— EXERCISE REQUIREMENTS —
Those lines of the records that contain "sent" are to be located and copied.

— INFORMATION SUPPLIED —
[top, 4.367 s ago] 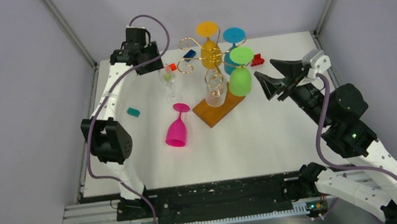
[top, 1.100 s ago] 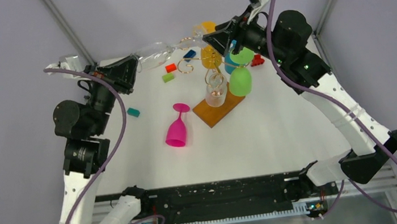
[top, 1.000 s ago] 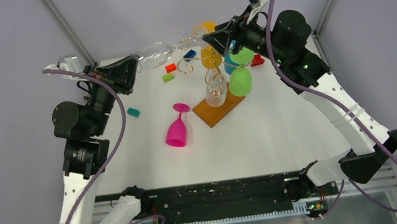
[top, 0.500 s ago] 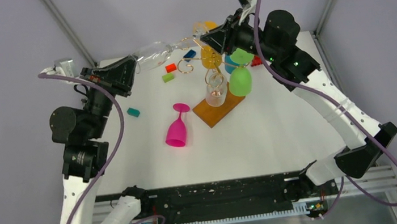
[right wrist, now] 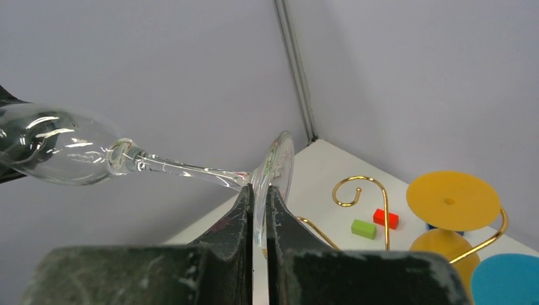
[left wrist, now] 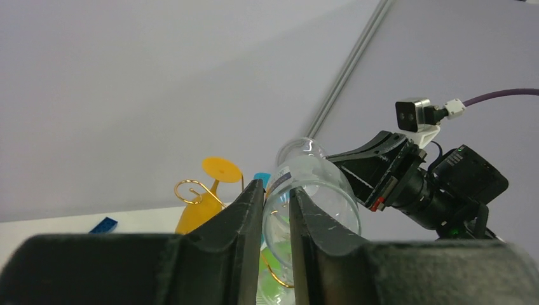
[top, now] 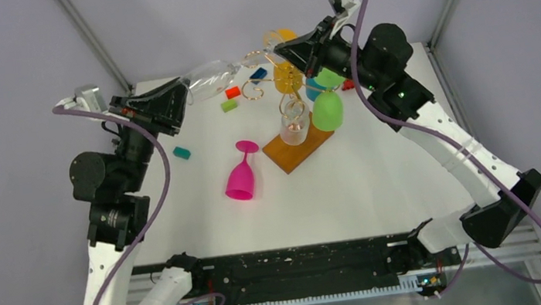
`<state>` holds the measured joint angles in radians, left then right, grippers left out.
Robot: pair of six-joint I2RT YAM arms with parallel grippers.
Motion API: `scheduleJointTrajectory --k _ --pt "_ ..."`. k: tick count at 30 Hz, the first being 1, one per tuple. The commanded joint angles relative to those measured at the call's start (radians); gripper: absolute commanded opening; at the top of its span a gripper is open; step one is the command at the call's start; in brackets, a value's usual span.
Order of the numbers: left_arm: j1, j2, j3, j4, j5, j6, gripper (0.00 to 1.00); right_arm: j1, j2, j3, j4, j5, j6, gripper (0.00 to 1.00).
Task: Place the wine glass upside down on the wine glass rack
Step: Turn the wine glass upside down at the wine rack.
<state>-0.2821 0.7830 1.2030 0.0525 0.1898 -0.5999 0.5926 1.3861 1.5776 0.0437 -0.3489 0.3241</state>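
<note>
A clear wine glass [top: 210, 77] hangs sideways in the air over the back of the table, with its bowl to the left and its foot to the right. My left gripper [top: 181, 95] is shut on the rim of the bowl [left wrist: 316, 190], one finger inside and one outside. My right gripper [right wrist: 259, 190] is shut on the edge of the glass's round foot [right wrist: 278, 159]. The wine glass rack [top: 273, 84], gold wire with curled arms on an orange-brown wooden base [top: 312, 147], stands just below and right of the glass.
Yellow [top: 288, 76], green [top: 327, 110], blue [top: 314, 91] and clear [top: 294, 128] glasses hang upside down on the rack. A pink glass [top: 241, 178] lies on the table in front. Small red [top: 233, 92], green [top: 228, 105], teal [top: 182, 153] and blue [top: 258, 75] blocks are scattered around.
The right gripper's fingers have closed on the glass's foot within the last second. Both arms have shifted slightly. Some seconds earlier the glass stood upright on the table.
</note>
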Motion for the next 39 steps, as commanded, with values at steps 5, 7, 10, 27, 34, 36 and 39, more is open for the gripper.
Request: scheduleJointTrajectory --k 5,7,10,27,34,36,39 --pt "-0.002 -0.045 -0.031 0.141 0.027 -0.019 0.51 -0.01 -0.143 -0.097 0.207 0.183 -0.012 0.0" --pt "-0.001 -0.056 -0.038 0.134 0.036 -0.016 0.51 -0.01 -0.186 -0.141 0.264 0.243 -0.046 0.0" --pt "-0.001 -0.073 -0.044 0.104 0.047 -0.002 0.51 -0.01 -0.236 -0.221 0.347 0.334 -0.131 0.0" --pt "-0.002 -0.055 0.06 -0.104 0.295 0.172 0.51 -0.007 -0.402 -0.423 0.414 -0.287 -0.704 0.0" --pt "-0.002 0.043 0.047 -0.061 0.588 0.053 0.62 0.067 -0.383 -0.456 0.431 -0.344 -0.839 0.0" --pt "-0.001 0.059 0.034 -0.038 0.611 0.025 0.67 0.084 -0.368 -0.438 0.411 -0.355 -0.841 0.0" --pt "-0.002 0.065 0.009 -0.019 0.637 0.01 0.72 0.104 -0.349 -0.414 0.393 -0.355 -0.848 0.0"
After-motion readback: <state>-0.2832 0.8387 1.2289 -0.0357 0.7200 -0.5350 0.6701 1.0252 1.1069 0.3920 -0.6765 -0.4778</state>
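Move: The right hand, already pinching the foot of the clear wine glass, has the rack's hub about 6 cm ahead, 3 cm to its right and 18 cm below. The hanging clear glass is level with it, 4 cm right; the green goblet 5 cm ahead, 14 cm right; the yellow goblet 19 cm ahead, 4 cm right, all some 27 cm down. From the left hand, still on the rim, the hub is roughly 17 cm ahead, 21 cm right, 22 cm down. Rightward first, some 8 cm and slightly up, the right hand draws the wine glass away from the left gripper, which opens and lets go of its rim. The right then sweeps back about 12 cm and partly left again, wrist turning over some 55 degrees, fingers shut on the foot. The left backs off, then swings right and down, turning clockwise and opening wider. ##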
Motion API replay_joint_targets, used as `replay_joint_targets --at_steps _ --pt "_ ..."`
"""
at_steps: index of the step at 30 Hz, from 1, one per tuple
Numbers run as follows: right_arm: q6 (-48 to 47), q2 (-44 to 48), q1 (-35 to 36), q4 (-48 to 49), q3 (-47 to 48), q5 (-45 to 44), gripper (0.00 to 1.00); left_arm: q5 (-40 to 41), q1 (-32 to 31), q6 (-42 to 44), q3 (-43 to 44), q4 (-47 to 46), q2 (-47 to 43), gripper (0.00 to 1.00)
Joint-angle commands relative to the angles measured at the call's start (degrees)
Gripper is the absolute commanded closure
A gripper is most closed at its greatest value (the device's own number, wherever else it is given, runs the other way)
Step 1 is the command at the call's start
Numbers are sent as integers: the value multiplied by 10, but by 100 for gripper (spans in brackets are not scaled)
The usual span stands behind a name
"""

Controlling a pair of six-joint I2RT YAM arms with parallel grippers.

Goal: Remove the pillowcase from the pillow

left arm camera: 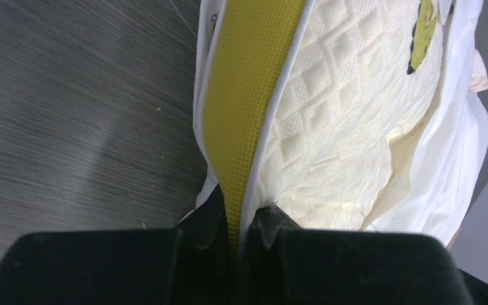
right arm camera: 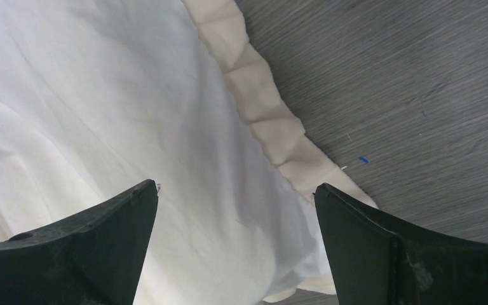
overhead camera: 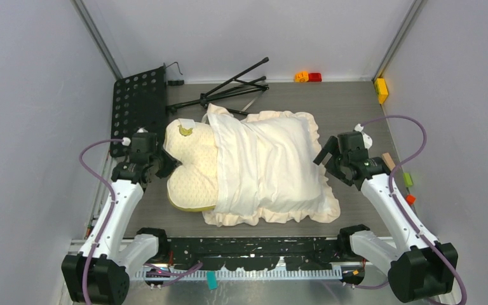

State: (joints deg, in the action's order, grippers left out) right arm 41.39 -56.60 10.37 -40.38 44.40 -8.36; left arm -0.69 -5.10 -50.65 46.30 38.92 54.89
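Note:
The pale yellow quilted pillow sticks out of the left end of the off-white pillowcase, which covers its right part with the ruffled border spread on the table. My left gripper is at the pillow's left edge. In the left wrist view this gripper is shut on the pillow's yellow-green edge seam, and the pillowcase hangs loose behind. My right gripper hovers open at the pillowcase's right edge. In the right wrist view it has the cloth and frill below it.
A black perforated plate and a folded black stand lie behind the pillow. Small toy blocks sit at the back wall, a yellow block at the back right, more small blocks at the right edge.

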Motion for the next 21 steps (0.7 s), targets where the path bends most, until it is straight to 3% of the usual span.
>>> replay_joint_targets --at_steps 1,6,12,14,16,21 --pt "23 14 -2 12 -17 39 2 51 8 -15 2 -8 11 100" --pt "36 1 -3 47 -47 96 13 48 8 -30 -17 -23 6 100" --pt "57 -18 -2 80 -48 85 60 49 8 -43 -38 -33 -20 100" --pt "62 -23 -3 92 -39 51 79 53 8 -40 -41 -36 -32 100" --pt "61 -32 -3 92 -19 21 93 64 8 -38 -38 -31 -39 100" --pt "47 -59 -16 72 58 -50 100 145 8 9 9 6 -45 100"
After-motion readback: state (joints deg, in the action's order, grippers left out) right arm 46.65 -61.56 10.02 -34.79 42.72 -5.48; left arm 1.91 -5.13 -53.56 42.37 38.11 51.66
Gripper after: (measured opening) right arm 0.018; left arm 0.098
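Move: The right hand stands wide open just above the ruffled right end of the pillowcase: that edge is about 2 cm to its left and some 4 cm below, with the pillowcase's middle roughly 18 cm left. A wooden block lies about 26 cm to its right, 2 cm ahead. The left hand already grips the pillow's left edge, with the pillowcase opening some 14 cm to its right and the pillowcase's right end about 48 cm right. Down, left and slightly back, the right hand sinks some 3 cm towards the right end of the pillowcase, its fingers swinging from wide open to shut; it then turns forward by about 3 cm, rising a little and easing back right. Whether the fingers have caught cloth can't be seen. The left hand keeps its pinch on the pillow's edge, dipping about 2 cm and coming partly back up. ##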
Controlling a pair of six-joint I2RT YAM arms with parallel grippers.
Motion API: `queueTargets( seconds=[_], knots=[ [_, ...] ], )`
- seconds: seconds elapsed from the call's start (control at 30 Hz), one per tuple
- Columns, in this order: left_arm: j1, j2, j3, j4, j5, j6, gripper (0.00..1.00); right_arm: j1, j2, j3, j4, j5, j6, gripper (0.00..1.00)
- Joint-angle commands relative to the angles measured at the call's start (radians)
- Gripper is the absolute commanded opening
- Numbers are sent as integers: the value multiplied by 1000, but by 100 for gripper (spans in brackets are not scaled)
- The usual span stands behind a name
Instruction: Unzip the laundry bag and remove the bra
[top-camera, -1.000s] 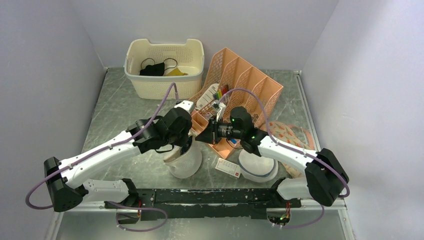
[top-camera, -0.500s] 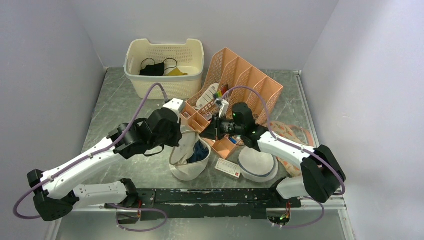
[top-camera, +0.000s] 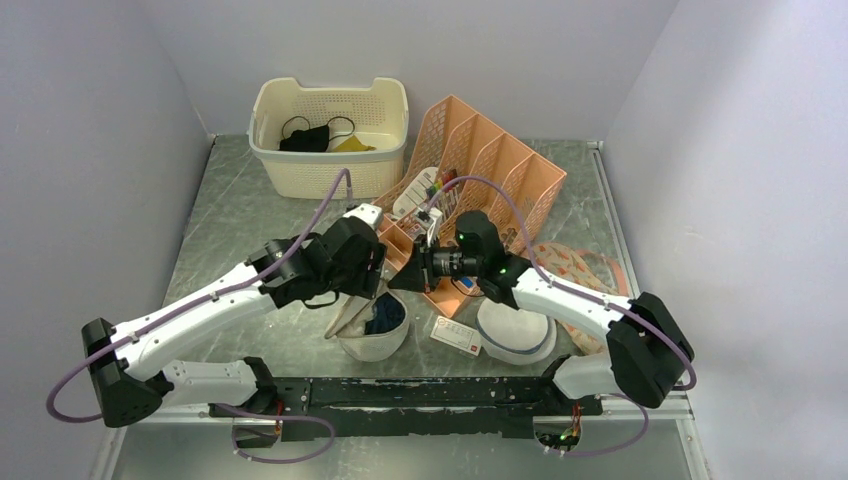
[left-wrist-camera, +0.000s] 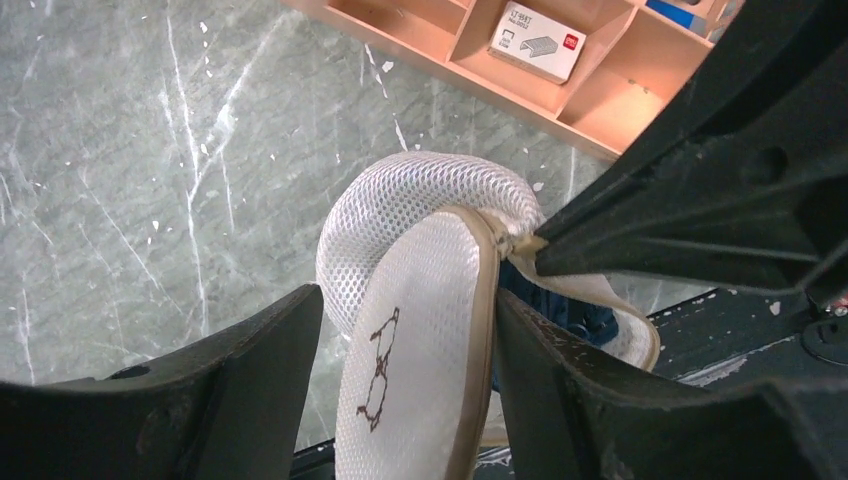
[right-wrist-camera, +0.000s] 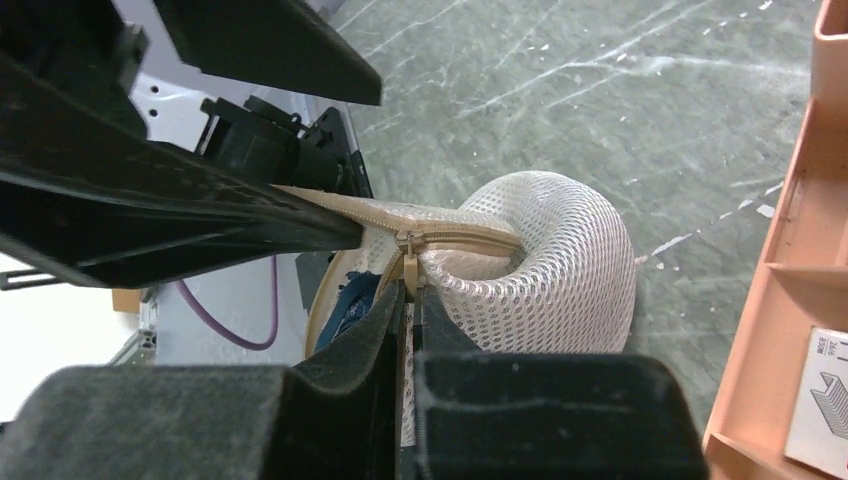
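The laundry bag (top-camera: 372, 338), white mesh with tan trim, sits on the table between the arms with its lid flap (left-wrist-camera: 420, 330) raised. The dark blue bra (top-camera: 385, 317) shows inside the opening and also appears in the wrist views (left-wrist-camera: 575, 312) (right-wrist-camera: 350, 300). My left gripper (left-wrist-camera: 408, 310) is open, with the flap standing loose between its fingers. My right gripper (right-wrist-camera: 410, 300) is shut on the tan zipper pull (right-wrist-camera: 408, 268) at the bag's rim, just right of the left gripper (top-camera: 372, 288). From above, the right gripper (top-camera: 397, 280) hovers over the bag's far edge.
A cream basket (top-camera: 330, 125) at the back holds a black mask-like cloth (top-camera: 305, 138). An orange file organizer (top-camera: 480, 160) and its tray with a staples box (left-wrist-camera: 535, 42) stand behind the bag. A grey-rimmed mesh disc (top-camera: 515, 335) and a small card (top-camera: 457, 337) lie to the right.
The left gripper, shut on the flap and pulling it left half a second ago, has opened and swung back right. The bag has sagged lower. The right gripper keeps the zipper pull.
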Motion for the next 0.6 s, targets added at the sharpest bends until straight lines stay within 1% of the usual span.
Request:
queueTargets(
  seconds=[0.0,0.13,0.37,0.53,0.57],
  knots=[
    [3,33,32,22,-6,36,69,20,-38,31,23,-19,-29,0],
    [4,54,28,18,12,45,54,30,-40,33,25,-14,-30,0],
    [4,27,40,3,29,82,21,29,-23,25,26,35,-23,0],
    [4,-50,45,11,17,92,7,21,6,37,1,81,-7,0],
    [4,-69,43,20,22,92,7,13,9,32,11,86,6,0]
  ],
)
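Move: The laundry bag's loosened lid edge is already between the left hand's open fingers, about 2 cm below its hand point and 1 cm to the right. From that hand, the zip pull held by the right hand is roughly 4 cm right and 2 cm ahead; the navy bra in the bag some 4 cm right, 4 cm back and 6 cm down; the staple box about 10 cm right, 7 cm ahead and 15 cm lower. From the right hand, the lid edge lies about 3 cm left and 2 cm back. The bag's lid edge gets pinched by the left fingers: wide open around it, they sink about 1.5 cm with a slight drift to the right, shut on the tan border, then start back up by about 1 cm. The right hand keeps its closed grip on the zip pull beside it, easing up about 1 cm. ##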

— SOLUTION —
Numbers are sent as integers: the value multiplied by 10, but by 100 for gripper (spans in brackets are not scaled)
- Numbers are sent as integers: the value multiplied by 1000, but by 100 for gripper (spans in brackets are not scaled)

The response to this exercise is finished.